Friday, August 28, 2020

Contact:

Promit Ghosal: promit@mit.edu

Project Description

Conformal field theory (CFT) is a quantum field theory invariant under conformal transformations. From its early days, CFT grown out to be one of the most prominent branches of modern theoretical physics, with applications to the critical behavior of the statistical mechanics model, string theory and, two dimensional quantum gravity as well as far reaching consequences in mathematics. The conformal boostrap, introduced by Belavin, Polyakov and Zamolodchikov for two dimensional CFT is an ubiquitous way of solving the CFTs by describing the infinitesimal conformal symmetries in terms of the Virasoro algebra and encoding them in the so called building blocks of CFT, namely, the conformal blocks.
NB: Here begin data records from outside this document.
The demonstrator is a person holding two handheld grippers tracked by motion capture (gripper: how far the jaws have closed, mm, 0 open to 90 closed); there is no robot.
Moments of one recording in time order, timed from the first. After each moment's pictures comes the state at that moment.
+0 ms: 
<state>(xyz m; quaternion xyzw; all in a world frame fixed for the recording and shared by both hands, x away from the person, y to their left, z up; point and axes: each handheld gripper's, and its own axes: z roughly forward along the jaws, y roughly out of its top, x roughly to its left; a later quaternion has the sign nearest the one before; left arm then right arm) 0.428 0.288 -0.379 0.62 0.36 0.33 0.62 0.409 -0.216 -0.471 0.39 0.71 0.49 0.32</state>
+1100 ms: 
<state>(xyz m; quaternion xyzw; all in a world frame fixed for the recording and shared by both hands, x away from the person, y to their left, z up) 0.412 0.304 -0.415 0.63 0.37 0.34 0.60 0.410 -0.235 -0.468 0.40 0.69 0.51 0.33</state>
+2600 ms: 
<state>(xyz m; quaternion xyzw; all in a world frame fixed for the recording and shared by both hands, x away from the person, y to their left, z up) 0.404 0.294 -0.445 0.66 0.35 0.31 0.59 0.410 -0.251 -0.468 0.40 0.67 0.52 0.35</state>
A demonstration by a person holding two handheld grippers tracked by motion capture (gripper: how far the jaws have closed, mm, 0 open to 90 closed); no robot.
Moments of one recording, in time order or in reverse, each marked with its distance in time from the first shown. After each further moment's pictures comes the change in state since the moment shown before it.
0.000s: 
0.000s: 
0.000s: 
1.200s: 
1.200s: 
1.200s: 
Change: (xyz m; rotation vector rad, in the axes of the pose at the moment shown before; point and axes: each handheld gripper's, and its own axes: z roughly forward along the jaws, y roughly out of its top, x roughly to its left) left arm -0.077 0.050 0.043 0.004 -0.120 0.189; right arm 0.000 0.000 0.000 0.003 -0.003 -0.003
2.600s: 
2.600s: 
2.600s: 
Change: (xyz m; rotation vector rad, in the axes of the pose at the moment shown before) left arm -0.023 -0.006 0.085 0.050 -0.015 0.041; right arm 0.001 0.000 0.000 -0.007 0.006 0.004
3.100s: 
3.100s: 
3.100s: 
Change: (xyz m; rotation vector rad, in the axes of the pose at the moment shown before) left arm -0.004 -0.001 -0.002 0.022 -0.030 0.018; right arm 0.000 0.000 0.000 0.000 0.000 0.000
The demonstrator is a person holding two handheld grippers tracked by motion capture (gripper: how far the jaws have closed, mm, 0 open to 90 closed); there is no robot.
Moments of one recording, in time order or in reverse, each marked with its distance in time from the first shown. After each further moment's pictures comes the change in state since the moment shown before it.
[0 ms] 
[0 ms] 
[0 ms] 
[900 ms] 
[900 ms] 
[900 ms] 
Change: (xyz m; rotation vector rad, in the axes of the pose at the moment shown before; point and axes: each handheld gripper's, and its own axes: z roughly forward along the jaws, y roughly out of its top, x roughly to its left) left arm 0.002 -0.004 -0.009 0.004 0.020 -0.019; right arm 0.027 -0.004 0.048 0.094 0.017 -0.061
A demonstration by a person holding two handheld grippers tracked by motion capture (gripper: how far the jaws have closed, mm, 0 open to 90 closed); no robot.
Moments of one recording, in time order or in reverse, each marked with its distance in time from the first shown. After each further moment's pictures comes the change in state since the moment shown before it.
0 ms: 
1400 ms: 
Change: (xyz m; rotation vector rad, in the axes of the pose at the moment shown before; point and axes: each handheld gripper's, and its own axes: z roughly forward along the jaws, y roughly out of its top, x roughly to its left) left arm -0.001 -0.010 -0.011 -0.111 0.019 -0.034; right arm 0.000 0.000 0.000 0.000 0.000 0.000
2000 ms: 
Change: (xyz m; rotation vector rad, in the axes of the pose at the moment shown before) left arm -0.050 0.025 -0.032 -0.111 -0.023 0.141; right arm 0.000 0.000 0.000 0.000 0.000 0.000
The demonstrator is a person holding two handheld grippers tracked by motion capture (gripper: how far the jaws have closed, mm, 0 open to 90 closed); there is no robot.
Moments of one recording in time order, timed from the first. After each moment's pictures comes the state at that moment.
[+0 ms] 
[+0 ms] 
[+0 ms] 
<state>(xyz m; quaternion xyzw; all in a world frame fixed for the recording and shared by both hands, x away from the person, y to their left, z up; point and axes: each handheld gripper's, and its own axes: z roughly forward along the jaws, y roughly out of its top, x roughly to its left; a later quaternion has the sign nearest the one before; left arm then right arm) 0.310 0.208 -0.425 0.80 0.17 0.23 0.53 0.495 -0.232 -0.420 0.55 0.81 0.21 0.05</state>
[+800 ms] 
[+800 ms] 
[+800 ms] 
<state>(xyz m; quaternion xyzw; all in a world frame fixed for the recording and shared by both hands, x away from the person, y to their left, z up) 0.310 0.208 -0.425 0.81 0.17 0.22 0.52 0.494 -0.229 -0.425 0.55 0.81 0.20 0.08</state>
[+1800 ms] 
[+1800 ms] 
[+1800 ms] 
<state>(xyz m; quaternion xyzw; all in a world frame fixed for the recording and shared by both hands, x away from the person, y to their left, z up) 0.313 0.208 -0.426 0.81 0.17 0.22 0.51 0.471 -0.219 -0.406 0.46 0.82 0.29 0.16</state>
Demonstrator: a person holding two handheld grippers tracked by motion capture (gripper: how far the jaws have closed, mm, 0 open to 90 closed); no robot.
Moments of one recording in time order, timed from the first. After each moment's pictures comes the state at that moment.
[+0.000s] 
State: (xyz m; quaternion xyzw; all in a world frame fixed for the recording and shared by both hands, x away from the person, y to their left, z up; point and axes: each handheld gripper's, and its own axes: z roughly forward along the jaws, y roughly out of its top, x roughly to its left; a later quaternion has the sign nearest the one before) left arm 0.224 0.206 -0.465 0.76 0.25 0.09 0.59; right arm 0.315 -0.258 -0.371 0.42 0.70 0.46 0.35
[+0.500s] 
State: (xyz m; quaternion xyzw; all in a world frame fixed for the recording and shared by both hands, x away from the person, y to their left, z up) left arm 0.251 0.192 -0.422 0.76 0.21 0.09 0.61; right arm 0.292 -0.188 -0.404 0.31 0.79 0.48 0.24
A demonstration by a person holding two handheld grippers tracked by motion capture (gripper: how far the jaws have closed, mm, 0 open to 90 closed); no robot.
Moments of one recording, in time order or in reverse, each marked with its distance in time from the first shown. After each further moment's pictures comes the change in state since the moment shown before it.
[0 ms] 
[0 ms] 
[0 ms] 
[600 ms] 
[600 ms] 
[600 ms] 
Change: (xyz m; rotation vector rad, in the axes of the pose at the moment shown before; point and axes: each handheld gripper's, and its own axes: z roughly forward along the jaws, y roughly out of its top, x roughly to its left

One of the earliest examples of CFT is Liouville CFT which arose in Polyakov's description of bosonic string theory. The conformal blocks of Liouville CFT is specially interesting since it paves the path for critical understanding of the interplay between the Liouville CFT and the supersymmetric gauge theory via Alday-Gaiotto-Tachikawa correspondence. There are recent advances in probabilistic understanding of the Liouville CFT and especially, the Liouville conformal block. In this project, you will explore the state-of-art construction of the probabilistic conformal blocks and its properties. This is one of the cutting-edge research directions and will require expertise on probability theory, special functions, complex analysis, representation theory and simulations.

Pre-requisites

One requires advanced level understanding of real analysis (18.100), differential equation (18.03) and probability theory (18.675). For simulation, prior knowledge of the softwares like mathematica, matlab and MaCaulay 2 would definitely be helpful.